Snowdon Mountain Railway, North Wales, UK
The first locomotive Nigel modified at the Llanberis based Snowdon Mountain Railway was No.7 Ralph. No.7 was of the second batch of locos delivered to the SMR by SLM 1923.
SMR No.7 Ralph out and about on the line before the exhaust system was modified. © Nigel A. H. Day
Another view of No.7 Ralph with a train typical of the type the SMR run to service the summit station here engaged on a permanent way train.

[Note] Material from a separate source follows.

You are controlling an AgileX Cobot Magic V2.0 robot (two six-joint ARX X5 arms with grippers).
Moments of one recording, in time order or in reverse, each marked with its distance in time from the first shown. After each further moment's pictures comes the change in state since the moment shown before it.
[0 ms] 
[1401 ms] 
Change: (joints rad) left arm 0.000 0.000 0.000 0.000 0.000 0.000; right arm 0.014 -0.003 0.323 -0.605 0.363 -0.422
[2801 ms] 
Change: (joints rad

Note the brass lamps on the loco and whistle, all constructed by Nigel. © Nigel A. H. Day
To improve steaming Nigel equipped No.7 with an exhaust system he describes as 'more like a Kylpor than a Lempor.' With this exhaust the loco would steam successfully on the poor coal the SMR was suffering with at the time.

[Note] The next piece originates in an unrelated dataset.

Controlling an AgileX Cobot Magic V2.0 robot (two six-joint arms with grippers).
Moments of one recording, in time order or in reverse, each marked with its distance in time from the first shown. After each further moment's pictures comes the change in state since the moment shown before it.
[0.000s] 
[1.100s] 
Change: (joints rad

In this view No.7 Ralph now sports several of Nigel's brass additions, one of Nigel's whistles and a revised draughting arrangement of the Kylpor type. © Nigel A. H. Day
Following the withdrawal of No.7 with a life expired boiler the Kylpor was transferred to No.6 Padarn with which it still runs today.
No.6 Padarn, built 1922, now carries the Kylpor. It is seen alongside the water column at Llanberis. July 11 2003
Nigel now gained a 'new' locomotive to look after; No.4 Snowdon, built by SLM in 1896. It is with this locomotive that Nigel showed just what was possible with a Lempor exhaust and oil firing.

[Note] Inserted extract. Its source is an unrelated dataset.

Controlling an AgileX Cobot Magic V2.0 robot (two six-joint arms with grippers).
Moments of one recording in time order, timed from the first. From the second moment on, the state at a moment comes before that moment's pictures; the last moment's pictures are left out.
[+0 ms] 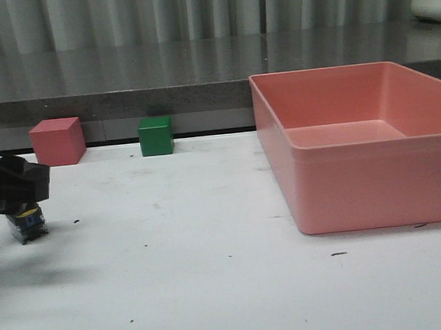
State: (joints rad) left arm -0.25 1.81 -0.43 0.01 -0.98 -0.07; right arm 0.74 0.47 -0.88 0.00 1.02 -0.09
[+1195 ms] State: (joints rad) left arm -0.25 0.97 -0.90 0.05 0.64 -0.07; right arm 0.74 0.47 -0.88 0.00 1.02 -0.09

SMR No.4 Snowdon, built by SLM in 1896, at Snowdon Summit station. The large whistle on the dome is one made by Nigel. © Nigel A. H. Day
Looking magnificent in 2000. No.4 Snowdon is seen at Llanberis with Nigel in the fireman's seat. Courtesy of Nigel A. H. Day
With the exception of those on No.6 all the modifications made have now been removed. Having been employed on the SMR from the late 1970's through to September 2004 Nigel has now moved on to to the world's first rack and pinion railway the Mount Washington Cog Railway.
For more information on his SMR work see:
SMR Locomotive Brasswork
In addition to the technical enhancements to SMR No.7 & No.4 Nigel has also enhanced their appearance. He is accomplished at producing first class brass work. Many of his creations have graced the engines over the years. He also took great care to get them painted to a high standard. The locos were made to stand out and have been very popular with visitors. People make a point of wanting to find and be photographed with No.4.
No.4 Snowdon at Snowdon Summit station with many of Nigel's brass additions to the loco. The presentation of the locomotive is first class and is a real credit to Nigel. © Nigel A. H. Day
These pieces of brass work surrounded the chimney.© Nigel A. H. Day
A Welsh tiger and an Indian elephant ride above the injector pipework along with several other brass items.© Nigel A. H. Day
A good view of No.4's front end at Llanberis station. Note the BR style 7H shed plate. 7H was not a real BR shed ! © Nigel A. H. Day
A close up of the front plate used on No.4. © Nigel A. H. Day
Just a few horse brasses on the very simple backhead then ! The firehole door is of the type designed by Nigel. © Nigel A. H. Day
As with the thermodynamic modifications to No.4 all of the brasswork has also been removed. Perhaps it will reappear on the other side of the Atlantic in the not to distant future?